HOW TO COMPLETE THIS TASK = From the listing below, extract every line containing "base".

Start of Block

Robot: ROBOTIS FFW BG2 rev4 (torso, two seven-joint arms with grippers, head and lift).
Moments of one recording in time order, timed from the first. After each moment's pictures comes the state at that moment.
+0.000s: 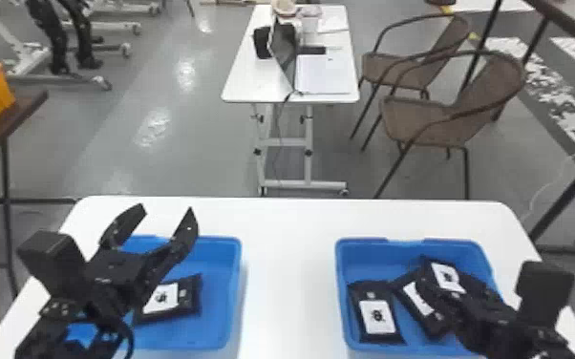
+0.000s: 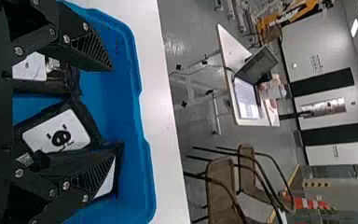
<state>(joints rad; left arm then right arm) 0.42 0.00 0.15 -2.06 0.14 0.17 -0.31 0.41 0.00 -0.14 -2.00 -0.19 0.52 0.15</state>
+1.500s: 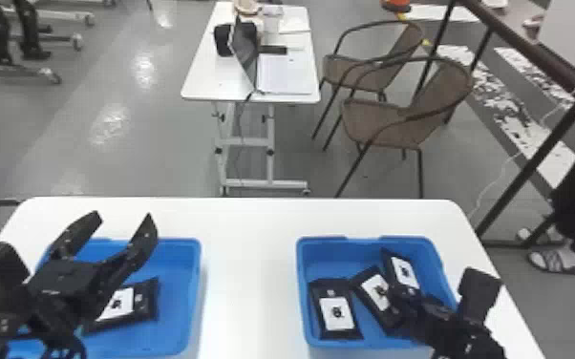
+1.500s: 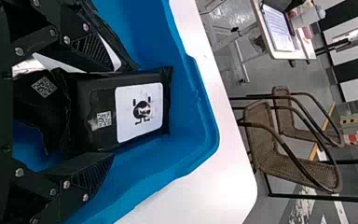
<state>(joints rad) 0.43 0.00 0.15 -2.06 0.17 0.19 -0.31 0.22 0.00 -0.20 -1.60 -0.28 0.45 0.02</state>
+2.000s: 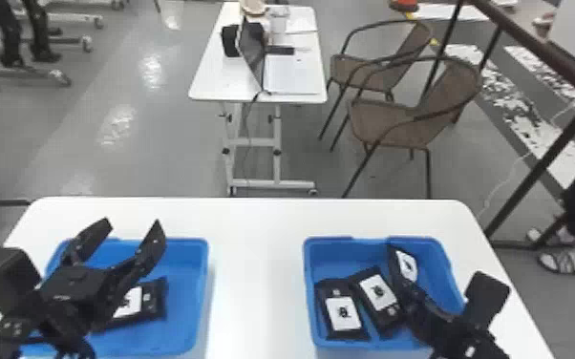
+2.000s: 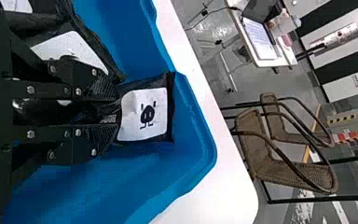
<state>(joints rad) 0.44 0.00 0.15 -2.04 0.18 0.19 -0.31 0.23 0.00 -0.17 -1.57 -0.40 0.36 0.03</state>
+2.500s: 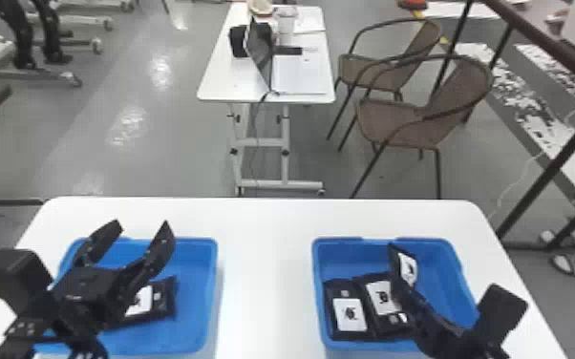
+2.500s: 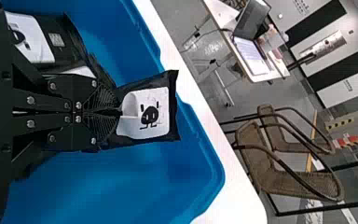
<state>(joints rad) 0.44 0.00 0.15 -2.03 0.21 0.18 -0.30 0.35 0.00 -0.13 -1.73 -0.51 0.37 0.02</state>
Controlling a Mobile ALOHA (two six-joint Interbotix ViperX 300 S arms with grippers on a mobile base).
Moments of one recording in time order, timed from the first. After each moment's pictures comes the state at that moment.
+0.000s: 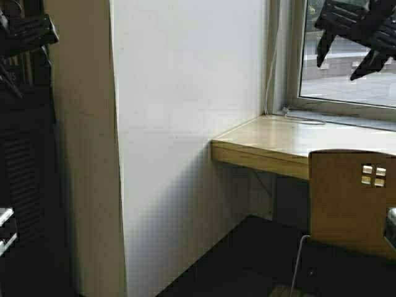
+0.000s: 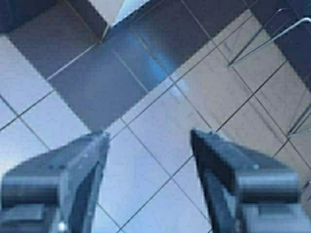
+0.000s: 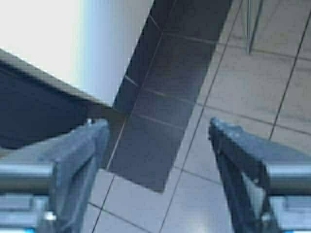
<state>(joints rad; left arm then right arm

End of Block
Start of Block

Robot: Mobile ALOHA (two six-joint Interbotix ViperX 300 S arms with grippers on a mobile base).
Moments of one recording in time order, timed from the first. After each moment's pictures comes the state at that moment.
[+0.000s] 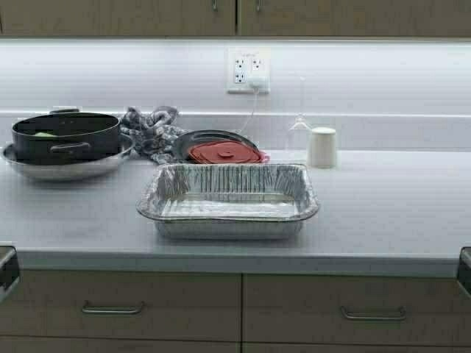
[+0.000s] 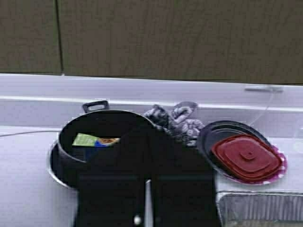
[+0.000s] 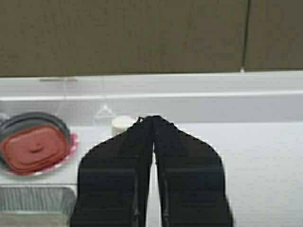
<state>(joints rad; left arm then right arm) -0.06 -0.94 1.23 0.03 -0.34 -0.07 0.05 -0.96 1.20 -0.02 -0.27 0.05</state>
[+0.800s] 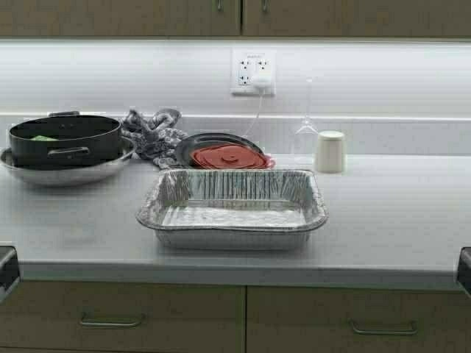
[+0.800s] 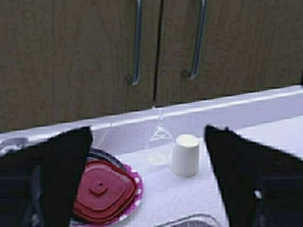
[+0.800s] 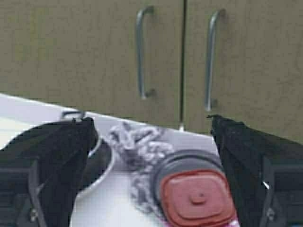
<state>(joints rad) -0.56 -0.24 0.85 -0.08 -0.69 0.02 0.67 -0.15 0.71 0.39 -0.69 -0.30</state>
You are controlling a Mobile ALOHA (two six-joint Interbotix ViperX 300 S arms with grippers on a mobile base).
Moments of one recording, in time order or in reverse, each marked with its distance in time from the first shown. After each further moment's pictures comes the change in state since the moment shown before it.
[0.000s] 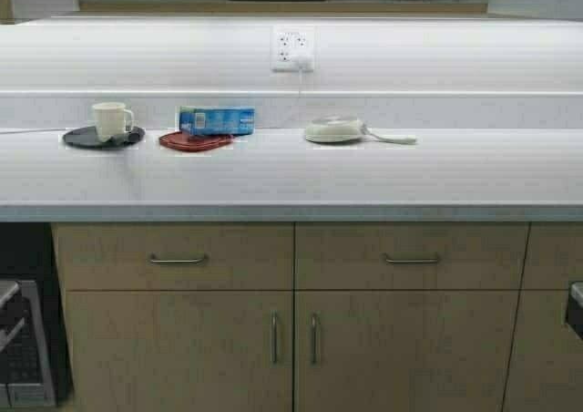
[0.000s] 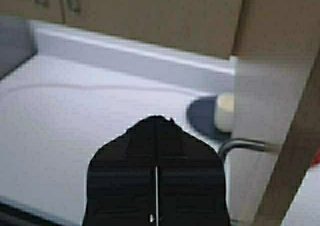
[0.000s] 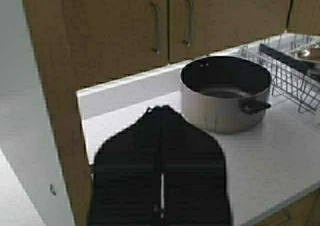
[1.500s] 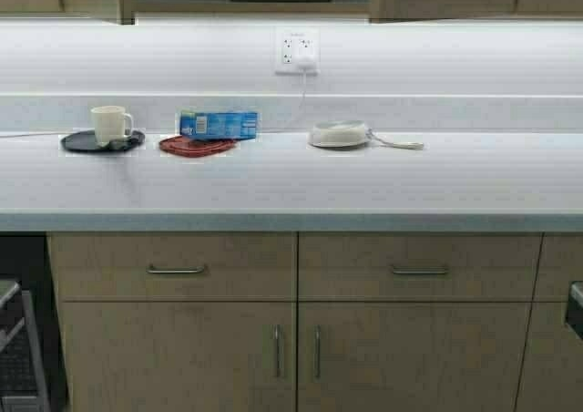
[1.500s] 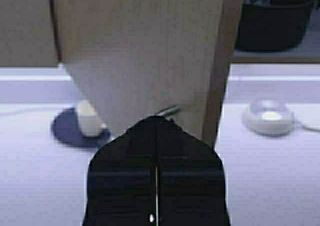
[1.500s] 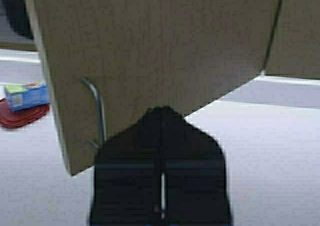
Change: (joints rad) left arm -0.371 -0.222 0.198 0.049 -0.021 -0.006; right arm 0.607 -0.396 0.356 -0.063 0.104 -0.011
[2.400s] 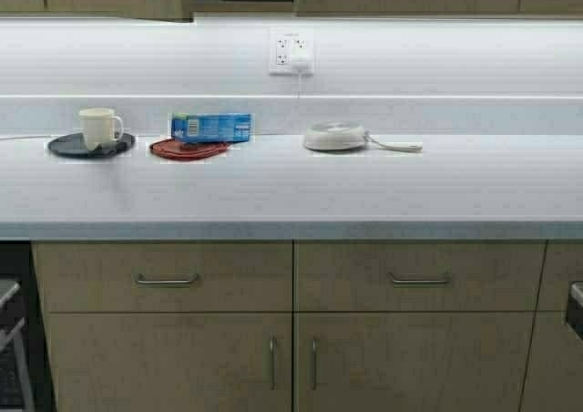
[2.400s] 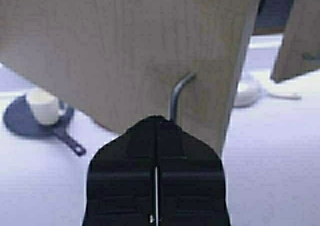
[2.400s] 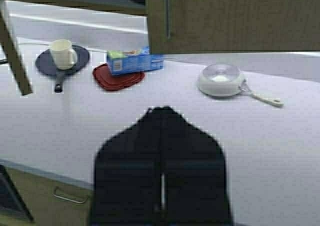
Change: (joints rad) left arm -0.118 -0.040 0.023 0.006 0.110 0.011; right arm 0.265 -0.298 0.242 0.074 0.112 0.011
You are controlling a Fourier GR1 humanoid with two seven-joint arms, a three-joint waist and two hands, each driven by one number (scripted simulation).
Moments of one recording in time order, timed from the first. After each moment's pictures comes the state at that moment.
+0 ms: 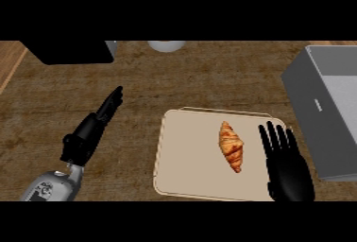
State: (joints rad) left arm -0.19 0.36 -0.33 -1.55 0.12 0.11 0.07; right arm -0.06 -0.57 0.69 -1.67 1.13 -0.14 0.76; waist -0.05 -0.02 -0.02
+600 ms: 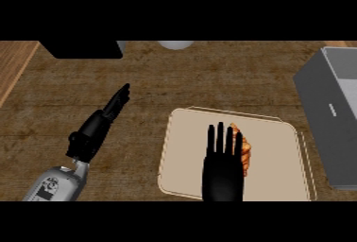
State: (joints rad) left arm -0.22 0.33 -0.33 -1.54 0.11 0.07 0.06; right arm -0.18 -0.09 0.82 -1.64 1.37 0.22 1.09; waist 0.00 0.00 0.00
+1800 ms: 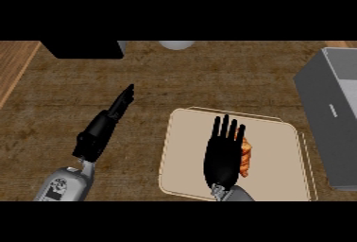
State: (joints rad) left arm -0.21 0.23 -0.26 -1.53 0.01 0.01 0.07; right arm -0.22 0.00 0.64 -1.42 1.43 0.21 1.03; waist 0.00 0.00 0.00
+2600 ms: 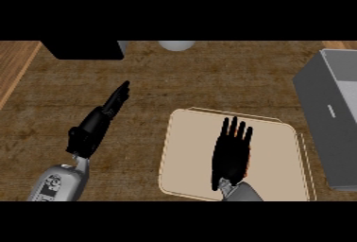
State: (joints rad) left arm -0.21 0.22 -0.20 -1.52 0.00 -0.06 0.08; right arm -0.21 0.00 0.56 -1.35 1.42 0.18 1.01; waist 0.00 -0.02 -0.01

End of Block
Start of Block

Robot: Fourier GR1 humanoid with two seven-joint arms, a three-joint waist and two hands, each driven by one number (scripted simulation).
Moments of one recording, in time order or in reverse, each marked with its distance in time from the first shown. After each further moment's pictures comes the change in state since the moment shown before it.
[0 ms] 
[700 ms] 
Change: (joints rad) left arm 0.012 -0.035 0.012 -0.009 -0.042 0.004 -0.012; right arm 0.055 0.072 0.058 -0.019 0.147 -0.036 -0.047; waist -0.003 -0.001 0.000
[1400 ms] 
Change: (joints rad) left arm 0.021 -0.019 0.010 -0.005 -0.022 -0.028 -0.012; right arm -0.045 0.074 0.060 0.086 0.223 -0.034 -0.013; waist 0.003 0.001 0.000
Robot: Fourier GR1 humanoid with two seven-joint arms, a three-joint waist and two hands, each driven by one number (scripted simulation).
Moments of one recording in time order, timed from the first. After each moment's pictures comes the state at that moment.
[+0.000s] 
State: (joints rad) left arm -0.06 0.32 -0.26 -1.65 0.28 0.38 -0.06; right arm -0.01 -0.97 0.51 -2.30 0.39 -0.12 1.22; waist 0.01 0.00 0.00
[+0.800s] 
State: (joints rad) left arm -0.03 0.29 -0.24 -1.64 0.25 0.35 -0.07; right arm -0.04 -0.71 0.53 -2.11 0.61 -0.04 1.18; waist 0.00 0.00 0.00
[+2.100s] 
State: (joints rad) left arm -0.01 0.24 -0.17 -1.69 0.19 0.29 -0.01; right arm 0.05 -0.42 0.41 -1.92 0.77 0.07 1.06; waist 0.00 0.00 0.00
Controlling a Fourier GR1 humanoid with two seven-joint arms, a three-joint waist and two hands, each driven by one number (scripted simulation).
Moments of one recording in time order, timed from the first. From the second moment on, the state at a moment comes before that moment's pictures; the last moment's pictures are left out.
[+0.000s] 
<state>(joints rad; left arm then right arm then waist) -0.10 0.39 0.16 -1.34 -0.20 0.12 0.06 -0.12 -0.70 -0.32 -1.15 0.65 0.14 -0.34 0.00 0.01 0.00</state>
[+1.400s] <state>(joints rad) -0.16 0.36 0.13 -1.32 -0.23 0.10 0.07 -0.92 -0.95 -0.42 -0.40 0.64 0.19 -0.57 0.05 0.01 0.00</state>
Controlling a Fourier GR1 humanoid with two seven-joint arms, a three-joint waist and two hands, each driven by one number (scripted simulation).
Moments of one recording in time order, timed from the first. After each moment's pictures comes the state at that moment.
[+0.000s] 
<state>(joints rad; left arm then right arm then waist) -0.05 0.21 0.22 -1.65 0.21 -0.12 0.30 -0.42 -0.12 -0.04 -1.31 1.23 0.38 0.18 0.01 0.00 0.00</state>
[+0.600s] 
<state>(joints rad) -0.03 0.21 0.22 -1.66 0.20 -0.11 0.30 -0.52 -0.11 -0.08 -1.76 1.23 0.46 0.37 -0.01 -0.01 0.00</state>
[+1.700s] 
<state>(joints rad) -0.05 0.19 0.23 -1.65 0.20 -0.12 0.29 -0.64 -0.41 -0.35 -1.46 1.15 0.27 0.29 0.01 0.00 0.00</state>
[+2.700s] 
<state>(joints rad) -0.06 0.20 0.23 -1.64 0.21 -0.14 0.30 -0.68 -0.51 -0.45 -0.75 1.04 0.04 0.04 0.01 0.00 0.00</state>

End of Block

ANSWER BOX =
Controlling a Mobile ALOHA (two six-joint Interbotix ViperX 300 S arms with grippers on a mobile base).
Robot: Mobile ALOHA (two six-joint Interbotix ViperX 300 S arms with grippers on a mobile base).
You are controlling a Mobile ALOHA (two six-joint Interbotix ViperX 300 S arms with grippers on a mobile base).

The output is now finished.